■ WHAT IS EXPECTED:
Write the material out again, line by line, exactly as it is.

━━━━━━━━━━━━━━━━

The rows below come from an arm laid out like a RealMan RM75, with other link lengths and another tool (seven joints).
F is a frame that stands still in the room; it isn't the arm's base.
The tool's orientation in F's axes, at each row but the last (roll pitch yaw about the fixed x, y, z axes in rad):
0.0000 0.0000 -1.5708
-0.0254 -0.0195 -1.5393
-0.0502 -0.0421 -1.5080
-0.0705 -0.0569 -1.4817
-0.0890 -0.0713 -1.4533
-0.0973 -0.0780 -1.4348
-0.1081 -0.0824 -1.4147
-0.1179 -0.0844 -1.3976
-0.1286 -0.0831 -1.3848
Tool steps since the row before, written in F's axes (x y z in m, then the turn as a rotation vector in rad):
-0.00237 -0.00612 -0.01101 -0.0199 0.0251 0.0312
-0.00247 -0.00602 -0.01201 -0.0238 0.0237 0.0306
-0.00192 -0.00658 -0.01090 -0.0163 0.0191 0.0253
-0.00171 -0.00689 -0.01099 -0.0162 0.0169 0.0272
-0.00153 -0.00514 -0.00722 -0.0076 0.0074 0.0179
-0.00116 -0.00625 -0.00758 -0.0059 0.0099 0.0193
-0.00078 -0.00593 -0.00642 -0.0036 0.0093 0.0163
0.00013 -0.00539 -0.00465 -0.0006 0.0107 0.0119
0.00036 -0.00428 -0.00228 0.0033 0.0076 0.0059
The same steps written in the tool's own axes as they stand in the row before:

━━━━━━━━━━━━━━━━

■ RESULT OF THIS EXERCISE:
The rows below come from an arm laid out like a RealMan RM75, with other link lengths and another tool (seven joints).
F is a frame that stands still in the room; it isn't the arm's base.
The tool's orientation in F's axes, at each row but the last (roll pitch yaw about the fixed x, y, z axes in rad):
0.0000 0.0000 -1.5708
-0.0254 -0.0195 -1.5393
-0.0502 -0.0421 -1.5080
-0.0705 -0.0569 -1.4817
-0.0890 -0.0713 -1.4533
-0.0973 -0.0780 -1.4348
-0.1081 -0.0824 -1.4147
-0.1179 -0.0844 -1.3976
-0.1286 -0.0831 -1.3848
Tool steps since the row before, written in F's axes (x y z in m, then the turn as a rotation vector in rad):
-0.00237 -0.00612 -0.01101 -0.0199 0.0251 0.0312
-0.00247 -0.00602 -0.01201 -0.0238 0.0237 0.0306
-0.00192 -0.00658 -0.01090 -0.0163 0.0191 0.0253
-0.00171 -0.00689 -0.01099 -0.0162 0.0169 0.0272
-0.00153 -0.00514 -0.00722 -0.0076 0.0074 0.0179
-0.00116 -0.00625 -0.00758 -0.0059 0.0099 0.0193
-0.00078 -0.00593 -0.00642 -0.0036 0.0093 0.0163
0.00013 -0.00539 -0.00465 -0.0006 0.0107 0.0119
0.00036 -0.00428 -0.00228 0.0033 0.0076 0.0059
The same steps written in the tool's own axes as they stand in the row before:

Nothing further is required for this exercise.